Le fait que Premier ministre mauricien Pravind Jugnauth et James Cleverley, le Secretary of State for Foreign, Commonwealth and Development Affairs de Grande Bretagne, aient déposé quasiment la même déclaration au même moment devant les Parlements mauricien et britannique, ne peuvent que nous interpeller. D’ores et déjà, il est évident qu’un accord a été conclu pour que la base militaire américaine ne soit pas remise en question. « Maurice et le Royaume-Uni ont réitéré que tout accord entre nos deux pays assurerait une opération continue et efficace sur la base militaire conjointe américano-britannique de Diego Garcia, qui joue un rôle vital dans la sécurité régionale et mondiale » disent les deux hommes. Qui ajoutent : « Nous reconnaissons l’intérêt des États-Unis et de l’Inde et nous les tiendrons informés des progrès ».
Il est évident que l’océan Indien, et Maurice, se retrouvent au cœur d’enjeux géo-stratégiques, sécuritaires, politiques et économiques de premier plan. Où, outre les Etats Unis, la Grande Bretagne et la France, l’Inde et la Chine se positionnent aussi pour jouer un rôle de premier plan.
Au vu du « secret » qui entoure ces jours-ci le « développement » par l’Inde du territoire mauricien d’Agaléga, c’est dire à quel point il nous revient plus que jamais d’être vigilants face à cette annonce apparemment très positive. Et que les intérêts des Chagossiens, ceux qui ont été privés au premier chef de leur lieu de naissance, ne soient pas encore une fois bafoués sur l’autel des puissants…
Être né quelque part
C’est partir quand on veut
Revenir quand on part
La suite de la chanson de Maxime Leforestier résonne aussi fortement par rapport à une autre partie de notre actualité. Celle qui a trait à l’action entrée en Cour Suprême par Lindsey Collen. Pour contester le récent amendement apporté au Mauritius Citizenship Act.
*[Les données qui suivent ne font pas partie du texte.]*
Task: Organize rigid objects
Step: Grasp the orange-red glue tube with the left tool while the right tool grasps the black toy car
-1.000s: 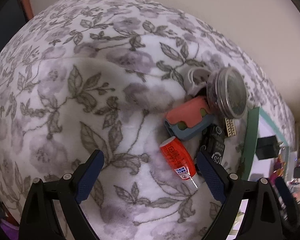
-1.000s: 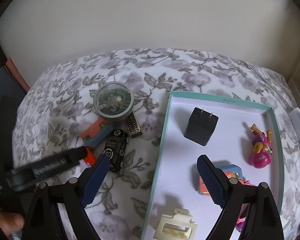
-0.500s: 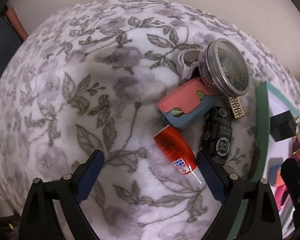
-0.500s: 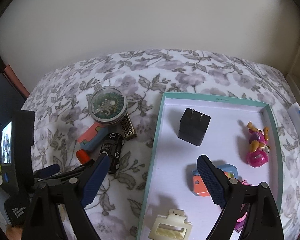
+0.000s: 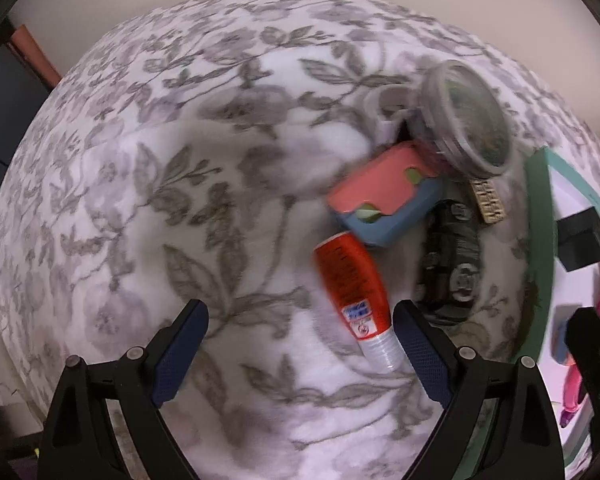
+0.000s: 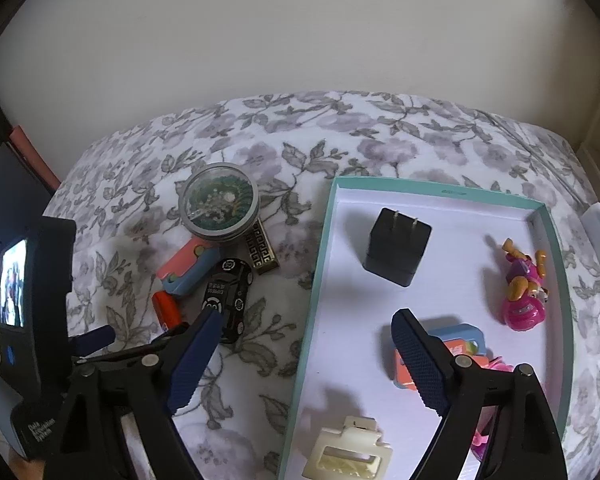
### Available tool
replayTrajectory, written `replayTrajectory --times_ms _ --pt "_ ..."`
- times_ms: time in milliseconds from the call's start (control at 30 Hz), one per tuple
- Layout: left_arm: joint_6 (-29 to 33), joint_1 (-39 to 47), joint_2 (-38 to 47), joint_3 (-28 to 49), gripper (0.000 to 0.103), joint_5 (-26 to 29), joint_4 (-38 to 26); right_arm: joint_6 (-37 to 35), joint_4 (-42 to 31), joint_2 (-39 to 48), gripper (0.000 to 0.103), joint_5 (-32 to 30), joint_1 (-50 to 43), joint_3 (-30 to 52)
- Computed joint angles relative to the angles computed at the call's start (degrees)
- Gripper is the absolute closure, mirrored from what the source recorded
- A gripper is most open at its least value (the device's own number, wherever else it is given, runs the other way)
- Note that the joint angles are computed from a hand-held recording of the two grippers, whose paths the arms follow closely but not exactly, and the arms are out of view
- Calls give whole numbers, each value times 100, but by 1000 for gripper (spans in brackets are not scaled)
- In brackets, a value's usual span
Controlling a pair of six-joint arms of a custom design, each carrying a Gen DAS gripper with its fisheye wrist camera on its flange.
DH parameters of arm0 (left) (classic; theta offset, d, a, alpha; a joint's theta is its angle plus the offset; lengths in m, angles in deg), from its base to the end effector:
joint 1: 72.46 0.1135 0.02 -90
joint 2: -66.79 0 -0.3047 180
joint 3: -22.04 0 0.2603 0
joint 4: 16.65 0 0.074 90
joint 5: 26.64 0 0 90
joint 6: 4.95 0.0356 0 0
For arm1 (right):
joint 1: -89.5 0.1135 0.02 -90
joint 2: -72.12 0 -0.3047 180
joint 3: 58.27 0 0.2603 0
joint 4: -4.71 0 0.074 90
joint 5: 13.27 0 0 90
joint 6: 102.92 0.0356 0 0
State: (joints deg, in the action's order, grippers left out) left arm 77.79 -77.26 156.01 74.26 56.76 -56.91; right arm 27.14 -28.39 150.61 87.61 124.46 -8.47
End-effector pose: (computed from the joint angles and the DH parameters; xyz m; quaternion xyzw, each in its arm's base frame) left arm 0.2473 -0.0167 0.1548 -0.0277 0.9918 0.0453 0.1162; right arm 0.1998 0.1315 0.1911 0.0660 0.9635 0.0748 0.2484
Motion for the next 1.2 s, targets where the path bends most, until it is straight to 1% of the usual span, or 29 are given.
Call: replayTrajectory --times_ms 100,400,467,500,633,700,733,767,867,900,967,1200 --pt "64 223 13 8 9 -128 -3 30 188 142 17 -140 42 2" --pt "325 950 18 100 10 292 -43 -63 542 752 25 -174 367 181" --pt "396 1034 18 117 14 397 -59 -96 594 864 28 -145 425 220" --pt "418 1058 21 121 16 429 -62 -112 602 923 32 -116 453 247" --pt "621 1339 131 205 28 595 -51 -171 726 1180 34 -143 497 305" --pt "701 1480 203 215 31 666 -14 -185 770 1289 36 -148 508 345" --pt "753 1554 221 206 35 696 14 -193 818 1361 36 -138 523 369" --pt "754 1562 283 214 41 715 63 -194 851 1405 37 -134 533 388" --pt "890 1705 371 259 50 777 76 -207 944 1582 39 -126 563 467" --pt "914 1698 397 229 52 730 156 -206 980 1652 39 -118 575 495" --pt "991 1801 493 260 55 804 193 -215 1058 1767 41 -141 572 527" --pt "1243 2085 701 413 55 1010 257 -245 1206 2064 43 -105 574 605"
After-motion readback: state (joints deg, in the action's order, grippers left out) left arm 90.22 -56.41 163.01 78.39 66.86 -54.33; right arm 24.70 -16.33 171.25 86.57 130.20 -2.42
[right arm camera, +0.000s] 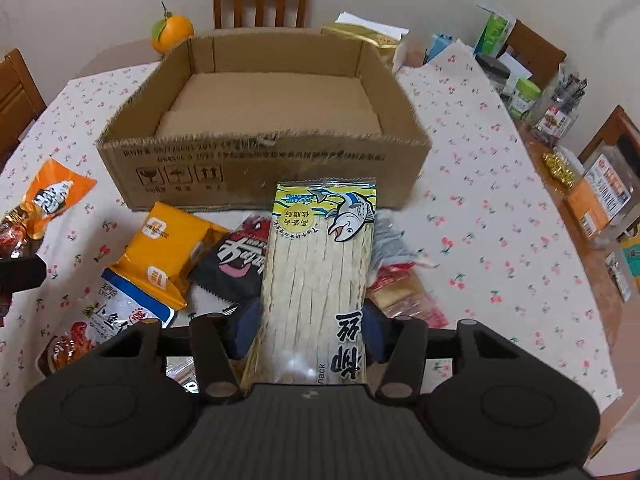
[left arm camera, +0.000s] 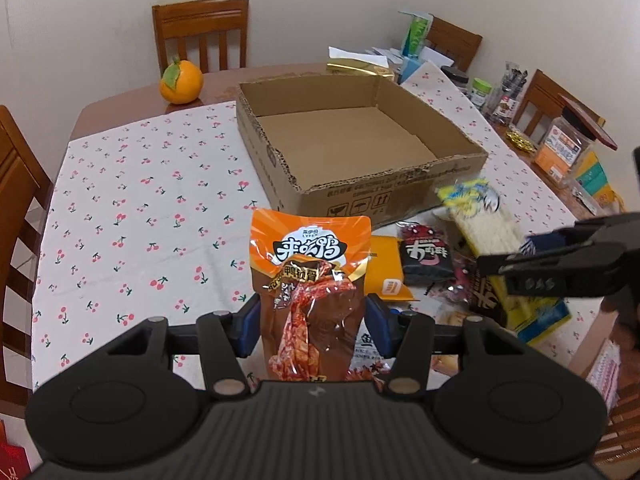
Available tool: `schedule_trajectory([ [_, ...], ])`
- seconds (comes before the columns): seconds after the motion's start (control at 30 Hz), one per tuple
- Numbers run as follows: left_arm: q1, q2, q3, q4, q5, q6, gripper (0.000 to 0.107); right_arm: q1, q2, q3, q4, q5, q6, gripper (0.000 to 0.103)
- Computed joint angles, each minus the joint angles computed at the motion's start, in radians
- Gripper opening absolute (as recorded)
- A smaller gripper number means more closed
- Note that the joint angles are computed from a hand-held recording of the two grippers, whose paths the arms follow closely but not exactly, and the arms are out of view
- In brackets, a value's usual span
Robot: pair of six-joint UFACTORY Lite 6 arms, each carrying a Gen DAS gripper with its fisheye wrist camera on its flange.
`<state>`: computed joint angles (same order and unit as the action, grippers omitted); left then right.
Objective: Organize snacks
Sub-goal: 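Carry both packs into the cardboard box and open both grippers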
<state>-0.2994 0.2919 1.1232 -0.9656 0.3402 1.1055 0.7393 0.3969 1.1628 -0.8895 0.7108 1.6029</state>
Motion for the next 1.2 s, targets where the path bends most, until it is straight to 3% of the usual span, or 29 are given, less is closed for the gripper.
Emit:
schedule_trajectory([
  [0.27, 0.002, -0.053, 0.052, 0.236, 0.080, -0.229, 0.052, -0.044, -0.193, -0.038, 0.122, -0.002, -0.258, 0.058],
  [0.43, -0.044, -0.052, 0.115, 0.381, 0.063, -0.410, 0.052, -0.141, -0.215, 0.013, 0.140, -0.064, -0.435, 0.058],
  [0.63, -0.119, 0.048, 0.295, 0.604, 0.050, -0.718, 0.052, -0.336, -0.099, 0.188, 0.300, -0.205, -0.791, 0.059],
  [0.9, -0.212, 0.256, 0.588, 0.948, 0.075, -1.154, 0.052, -0.535, 0.253, 0.651, 0.628, -0.234, -1.323, 0.060],
  [0.93, -0.221, 0.289, 0.633, 0.989, 0.089, -1.205, 0.052, -0.549, 0.298, 0.704, 0.645, -0.242, -1.363, 0.063],
  [0.97, -0.228, 0.322, 0.678, 1.015, 0.101, -1.240, 0.052, -0.562, 0.338, 0.750, 0.657, -0.252, -1.394, 0.076],
  [1.03, -0.241, 0.388, 0.767, 1.059, 0.130, -1.301, 0.052, -0.583, 0.388, 0.801, 0.697, -0.268, -1.455, 0.087],
  [1.13, -0.256, 0.500, 0.925, 1.092, 0.186, -1.346, 0.052, -0.602, 0.366, 0.734, 0.711, -0.303, -1.489, 0.089],
  [1.2, -0.262, 0.590, 1.061, 1.089, 0.241, -1.345, 0.052, -0.613, 0.277, 0.581, 0.743, -0.377, -1.515, 0.100],
])
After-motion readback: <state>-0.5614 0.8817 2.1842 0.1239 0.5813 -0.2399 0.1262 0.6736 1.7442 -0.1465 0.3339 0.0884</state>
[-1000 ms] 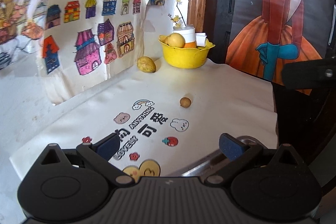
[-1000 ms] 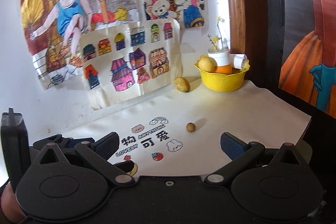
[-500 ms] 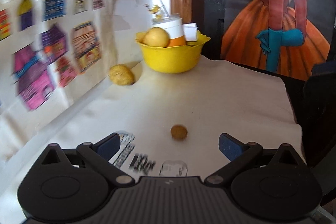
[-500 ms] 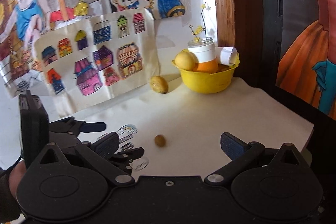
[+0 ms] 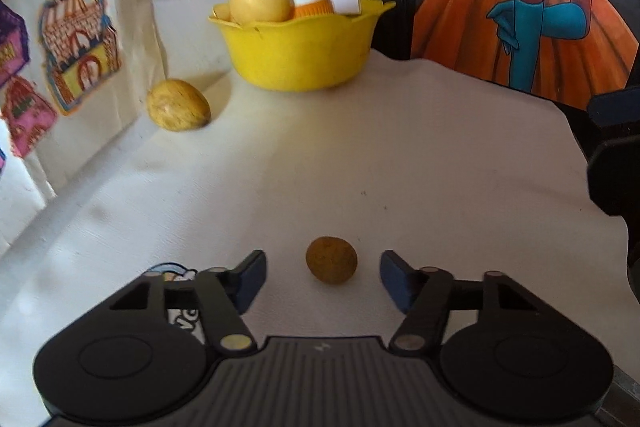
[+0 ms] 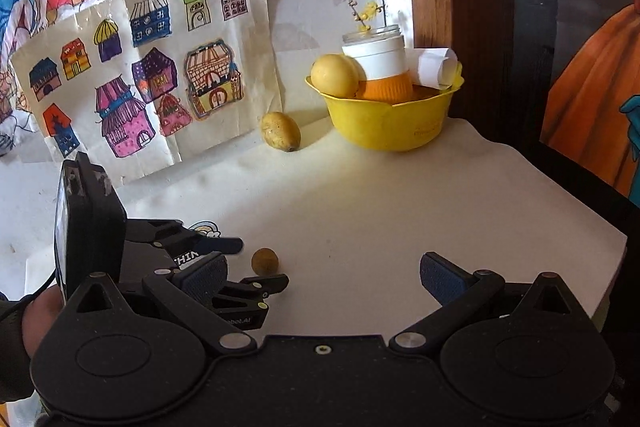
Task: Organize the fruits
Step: 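Grasp the small brown round fruit with the left gripper, then grasp the yellow pear beside the yellow bowl with the right gripper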
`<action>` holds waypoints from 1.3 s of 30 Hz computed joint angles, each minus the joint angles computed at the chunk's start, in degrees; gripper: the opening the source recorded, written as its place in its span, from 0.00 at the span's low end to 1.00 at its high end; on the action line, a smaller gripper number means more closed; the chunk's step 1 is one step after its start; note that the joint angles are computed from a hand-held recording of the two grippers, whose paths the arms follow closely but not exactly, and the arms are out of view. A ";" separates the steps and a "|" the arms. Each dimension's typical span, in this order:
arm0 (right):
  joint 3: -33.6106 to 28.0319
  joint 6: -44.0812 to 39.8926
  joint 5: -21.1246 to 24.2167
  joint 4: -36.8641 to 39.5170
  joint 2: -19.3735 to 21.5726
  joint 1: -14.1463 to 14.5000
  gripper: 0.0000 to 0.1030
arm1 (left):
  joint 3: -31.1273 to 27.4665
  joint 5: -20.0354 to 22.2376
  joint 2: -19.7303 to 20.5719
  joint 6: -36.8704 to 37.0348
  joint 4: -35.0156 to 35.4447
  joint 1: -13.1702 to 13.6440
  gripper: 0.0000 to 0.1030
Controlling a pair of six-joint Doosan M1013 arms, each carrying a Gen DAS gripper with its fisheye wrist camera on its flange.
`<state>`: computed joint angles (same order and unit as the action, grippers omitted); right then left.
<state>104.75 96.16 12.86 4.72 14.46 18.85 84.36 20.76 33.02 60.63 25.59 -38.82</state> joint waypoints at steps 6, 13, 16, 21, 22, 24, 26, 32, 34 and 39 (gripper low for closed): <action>-0.68 -3.19 0.31 3.10 1.06 -0.37 0.99 | 0.24 -1.22 0.29 1.29 -0.17 0.14 0.54; -1.30 -3.09 0.84 3.07 1.85 -0.63 0.99 | 0.37 -2.66 0.36 3.16 0.06 0.19 0.30; -2.03 -4.24 1.53 3.18 2.47 -0.45 0.99 | 0.64 -3.10 0.27 3.52 -0.14 0.25 0.30; -4.61 -9.44 3.78 4.05 4.13 0.30 0.99 | 0.98 -2.99 -0.07 4.63 -1.49 0.57 0.29; -5.41 -11.31 4.37 4.57 4.58 0.51 0.99 | 1.10 -2.85 -0.19 4.61 -1.66 0.68 0.29; -7.55 -16.64 5.63 6.15 5.91 0.87 0.99 | 1.59 -2.71 -0.59 3.80 -1.18 0.96 0.29; -10.17 -23.93 6.98 9.67 7.67 0.93 0.99 | 2.32 -2.65 -1.09 1.80 0.09 1.36 0.29; -18.48 -41.73 9.40 21.78 13.95 1.31 0.99 | 5.36 -2.64 -2.95 -7.91 6.55 2.60 0.29; -21.03 -44.77 9.67 23.21 16.17 1.79 0.99 | 5.95 -2.43 -3.38 -10.09 8.02 2.98 0.29; -26.34 -51.49 8.68 25.29 21.23 2.63 0.99 | 6.67 -2.39 -4.05 -13.10 9.11 3.96 0.29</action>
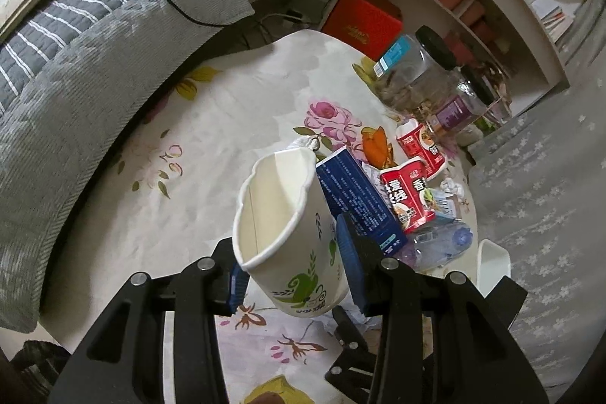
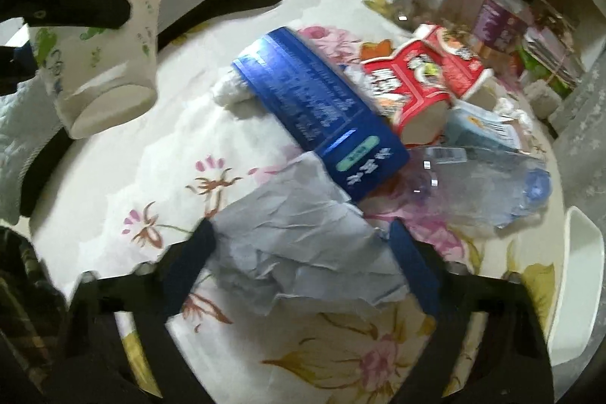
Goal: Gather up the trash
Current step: 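Grasp the crumpled white paper with the right tool while the left tool holds the cup, then carry the paper over the white bin and release it with the right tool while left carries cup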
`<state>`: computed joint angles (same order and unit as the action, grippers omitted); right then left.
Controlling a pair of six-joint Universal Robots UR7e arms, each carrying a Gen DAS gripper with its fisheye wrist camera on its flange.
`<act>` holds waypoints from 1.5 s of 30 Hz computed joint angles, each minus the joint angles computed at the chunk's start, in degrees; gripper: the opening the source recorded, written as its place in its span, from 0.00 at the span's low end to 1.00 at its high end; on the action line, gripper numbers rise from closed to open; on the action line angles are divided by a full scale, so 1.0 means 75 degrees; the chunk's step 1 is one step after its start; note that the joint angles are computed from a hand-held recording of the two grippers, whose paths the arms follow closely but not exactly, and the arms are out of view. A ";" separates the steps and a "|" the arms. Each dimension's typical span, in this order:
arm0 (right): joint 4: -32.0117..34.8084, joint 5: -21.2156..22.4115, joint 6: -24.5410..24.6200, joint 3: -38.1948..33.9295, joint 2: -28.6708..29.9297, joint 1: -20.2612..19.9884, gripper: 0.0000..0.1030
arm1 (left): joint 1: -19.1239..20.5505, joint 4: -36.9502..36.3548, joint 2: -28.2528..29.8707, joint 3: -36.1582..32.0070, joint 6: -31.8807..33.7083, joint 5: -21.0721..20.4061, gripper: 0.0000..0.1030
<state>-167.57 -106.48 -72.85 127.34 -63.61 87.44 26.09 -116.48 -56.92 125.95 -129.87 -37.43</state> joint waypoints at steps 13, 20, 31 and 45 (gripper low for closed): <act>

Connue et reconnue à Maurice et au-delà comme écrivaine, activiste sur divers fronts et membre du parti de gauche Lalit, Lindsey Collen, née en Afrique du Sud, en exil de son pays sous le coup des lois d’apartheid, a obtenu la citoyenneté mauricienne en 1986, suite à son mariage avec le Mauricien Ram Seegobin, rencontré lors de leurs études à Londres.
Aujourd’hui, en vertu des nouveaux règlements votés en juillet dernier par le Parlement mauricien, elle peut à tout moment être expulsée de Maurice. Et comme elle, des milliers d’autres personnes ayant épousé des citoyen-nes mauricien-nes, qui ont ici fondé, depuis des décennies, une vie, une famille.
Comment donc les parlementaires de la majorité ont-ils pu voter une loi qui donne au Premier ministre pleins pouvoirs de retirer sa citoyenneté mauricienne à un-e conjoint-e né-e à l’éranger, de lui enlever son droit de résidence ici, et donc de l’expulser du pays, cela sans avoir à fournir aucune justification à sa décision ? Car c’est bien ce pouvoir exorbitant, injuste et injustifiable, que lui donne cette loi. Qui ne permet même pas le recours à une cour de justice. Qu’en est-il de la séparation des pouvoirs capitale à une démocratie ? Comment un homme peut-il avoir le pouvoir de faire vivre autant de personnes dans une insécurité permanente ? Qu’ont à dire pour justifier cela certains de nos ministres qui ont eux-mêmes une épouse née ailleurs et devenue mauricienne par le mariage ?
Un pays, ce n’est pas qu’un territoire. C’est aussi ceux qui l’habitent. Ceux qui, théoriquement, en étant citoyen-nes de ce pays, devraient avoir les mêmes droits. Ceux qui devraient pouvoir en partir et y retourner sans entraves.
Je suis né quelque part
Laissez-moi ce repère
Ou je perds la mémoire
Être d’un pays ne devrait pas pouvoir relever du caprice des puissants.